A potential government shutdown was avoided today following President Joe Biden signing off on legislation late Friday afternoon, extending government funding until Feb. 18. The bill-signing came following an eleventh-hour decision by Congress Thursday, before heading to the president’s desk today.
The move also averted potentially devastating impacts on the real estate industry.
December will be a busy time for lawmakers who still have another critical fiscal decision regarding the government’s debt limit, which is less than two weeks away, and efforts to pass the Build Back Better Act before the end of the year.

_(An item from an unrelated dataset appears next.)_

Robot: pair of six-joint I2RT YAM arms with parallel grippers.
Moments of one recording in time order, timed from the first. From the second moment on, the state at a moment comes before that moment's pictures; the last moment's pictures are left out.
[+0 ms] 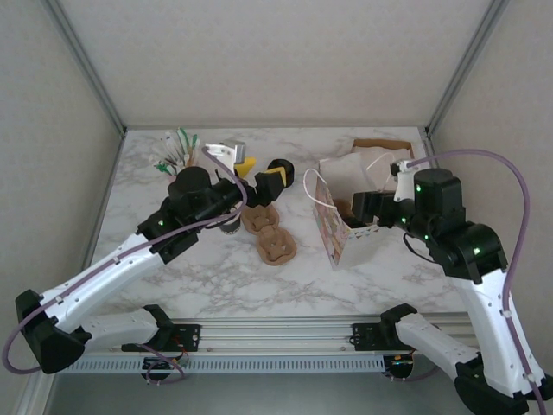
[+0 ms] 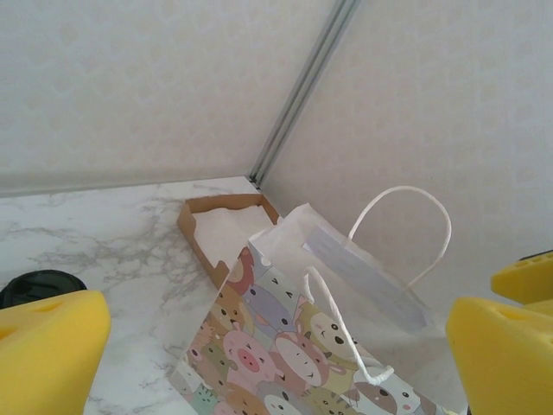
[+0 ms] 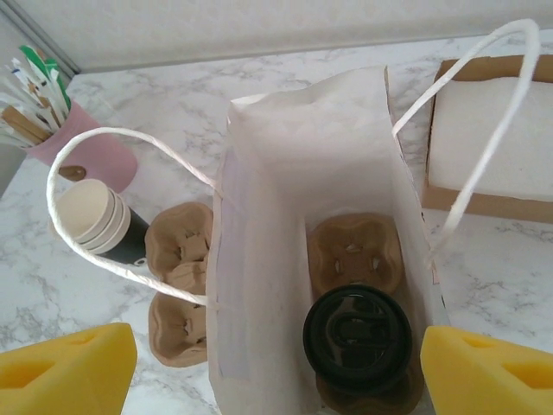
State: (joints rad) left arm -0.75 1.11 1.06 0.00 0.00 -0.45; right arm 0.42 0.87 1.39 -1.09 -0.04 0.30
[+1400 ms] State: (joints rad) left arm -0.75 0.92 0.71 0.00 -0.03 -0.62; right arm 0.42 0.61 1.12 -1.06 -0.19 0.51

Democrats and Republicans hashed out a deal in October to temporarily extend the federal borrowing limit until Dec. 15 to avoid a looming default that would have dealt a crippling blow to the nation’s recovering economy.
With more than $8 trillion in mortgage debt backed by the federal government, the real estate industry is highly susceptible to market instability, according to an October statement from the National Association of REALTORS® (NAR) regarding debt ceiling negotiations.
At the time, NAR President Charlie Oppler encouraged Congress to continue working on a long-term debt ceiling.
“A debt default would unleash unnecessary and unknown harm on the economy and our 1.5 million members, most of whom are small business owners,” Oppler said.
The stakes of a deal not being reached are massive in real estate, says Matthew Gardner, chief economist at Seattle-based Windermere Real Estate.
“All of a sudden, if that occurs, then the full faith of the United States government disappears,” Gardner says, indicating that people would likely dump their holdings of treasury bills which could lead to a substantial surge in mortgage rates.
“You want to get back up to 18% mortgages again; that’s the way to do it,” Gardner continues. “Bottom line is if there is no trust in the government to get paid on your holdings of their debt, then you’re going to dump it, and there will be no buyers out there for it—at least not at the interest rate that would be normalized. Because of that, you’ll find that those yields will have to skyrocket to attract any form of would-be investors.”
While Gardner acknowledges that a federal default would be “a very scary situation to be in,” he isn’t ready to sound the alarms yet.
“We’ve hit the ceiling any number of times, and it’s one of those bizarre things where everyone gets worried about it, and miraculously at the last minute, it gets fixed,” he says.